Segment Start: RECORDED INFORMATION
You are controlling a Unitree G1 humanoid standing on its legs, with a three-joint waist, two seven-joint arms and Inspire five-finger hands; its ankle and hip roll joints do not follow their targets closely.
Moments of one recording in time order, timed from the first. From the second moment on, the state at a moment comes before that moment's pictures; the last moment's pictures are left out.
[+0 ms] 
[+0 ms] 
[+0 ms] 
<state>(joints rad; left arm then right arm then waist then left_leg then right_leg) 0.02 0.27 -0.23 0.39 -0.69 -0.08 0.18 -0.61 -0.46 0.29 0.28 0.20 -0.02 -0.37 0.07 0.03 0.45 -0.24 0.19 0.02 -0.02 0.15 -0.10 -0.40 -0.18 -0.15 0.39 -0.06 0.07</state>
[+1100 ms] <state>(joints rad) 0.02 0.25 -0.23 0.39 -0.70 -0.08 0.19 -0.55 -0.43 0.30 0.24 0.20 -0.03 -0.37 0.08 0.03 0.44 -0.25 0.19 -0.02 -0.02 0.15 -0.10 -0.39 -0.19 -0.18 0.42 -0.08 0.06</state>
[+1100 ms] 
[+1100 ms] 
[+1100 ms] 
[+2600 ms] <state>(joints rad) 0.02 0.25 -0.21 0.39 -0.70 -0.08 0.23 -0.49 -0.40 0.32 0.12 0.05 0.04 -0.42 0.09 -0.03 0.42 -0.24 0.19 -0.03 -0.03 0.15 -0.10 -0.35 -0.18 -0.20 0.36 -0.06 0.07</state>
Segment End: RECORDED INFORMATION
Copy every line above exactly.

You are controlling a Unitree G1 humanoid standing on its legs, with a three-joint waist, two seven-joint arms and Inspire five-finger hands; its ankle and hip roll joints do not follow their targets closely.
Moments of one recording in time order, timed from the first. From the second moment on, the state at a moment comes before that moment's pictures; the last moment's pictures are left out.
[+0 ms] 
[+0 ms] 
[+0 ms] 
<state>(joints rad; left arm then right arm then waist then left_leg then right_leg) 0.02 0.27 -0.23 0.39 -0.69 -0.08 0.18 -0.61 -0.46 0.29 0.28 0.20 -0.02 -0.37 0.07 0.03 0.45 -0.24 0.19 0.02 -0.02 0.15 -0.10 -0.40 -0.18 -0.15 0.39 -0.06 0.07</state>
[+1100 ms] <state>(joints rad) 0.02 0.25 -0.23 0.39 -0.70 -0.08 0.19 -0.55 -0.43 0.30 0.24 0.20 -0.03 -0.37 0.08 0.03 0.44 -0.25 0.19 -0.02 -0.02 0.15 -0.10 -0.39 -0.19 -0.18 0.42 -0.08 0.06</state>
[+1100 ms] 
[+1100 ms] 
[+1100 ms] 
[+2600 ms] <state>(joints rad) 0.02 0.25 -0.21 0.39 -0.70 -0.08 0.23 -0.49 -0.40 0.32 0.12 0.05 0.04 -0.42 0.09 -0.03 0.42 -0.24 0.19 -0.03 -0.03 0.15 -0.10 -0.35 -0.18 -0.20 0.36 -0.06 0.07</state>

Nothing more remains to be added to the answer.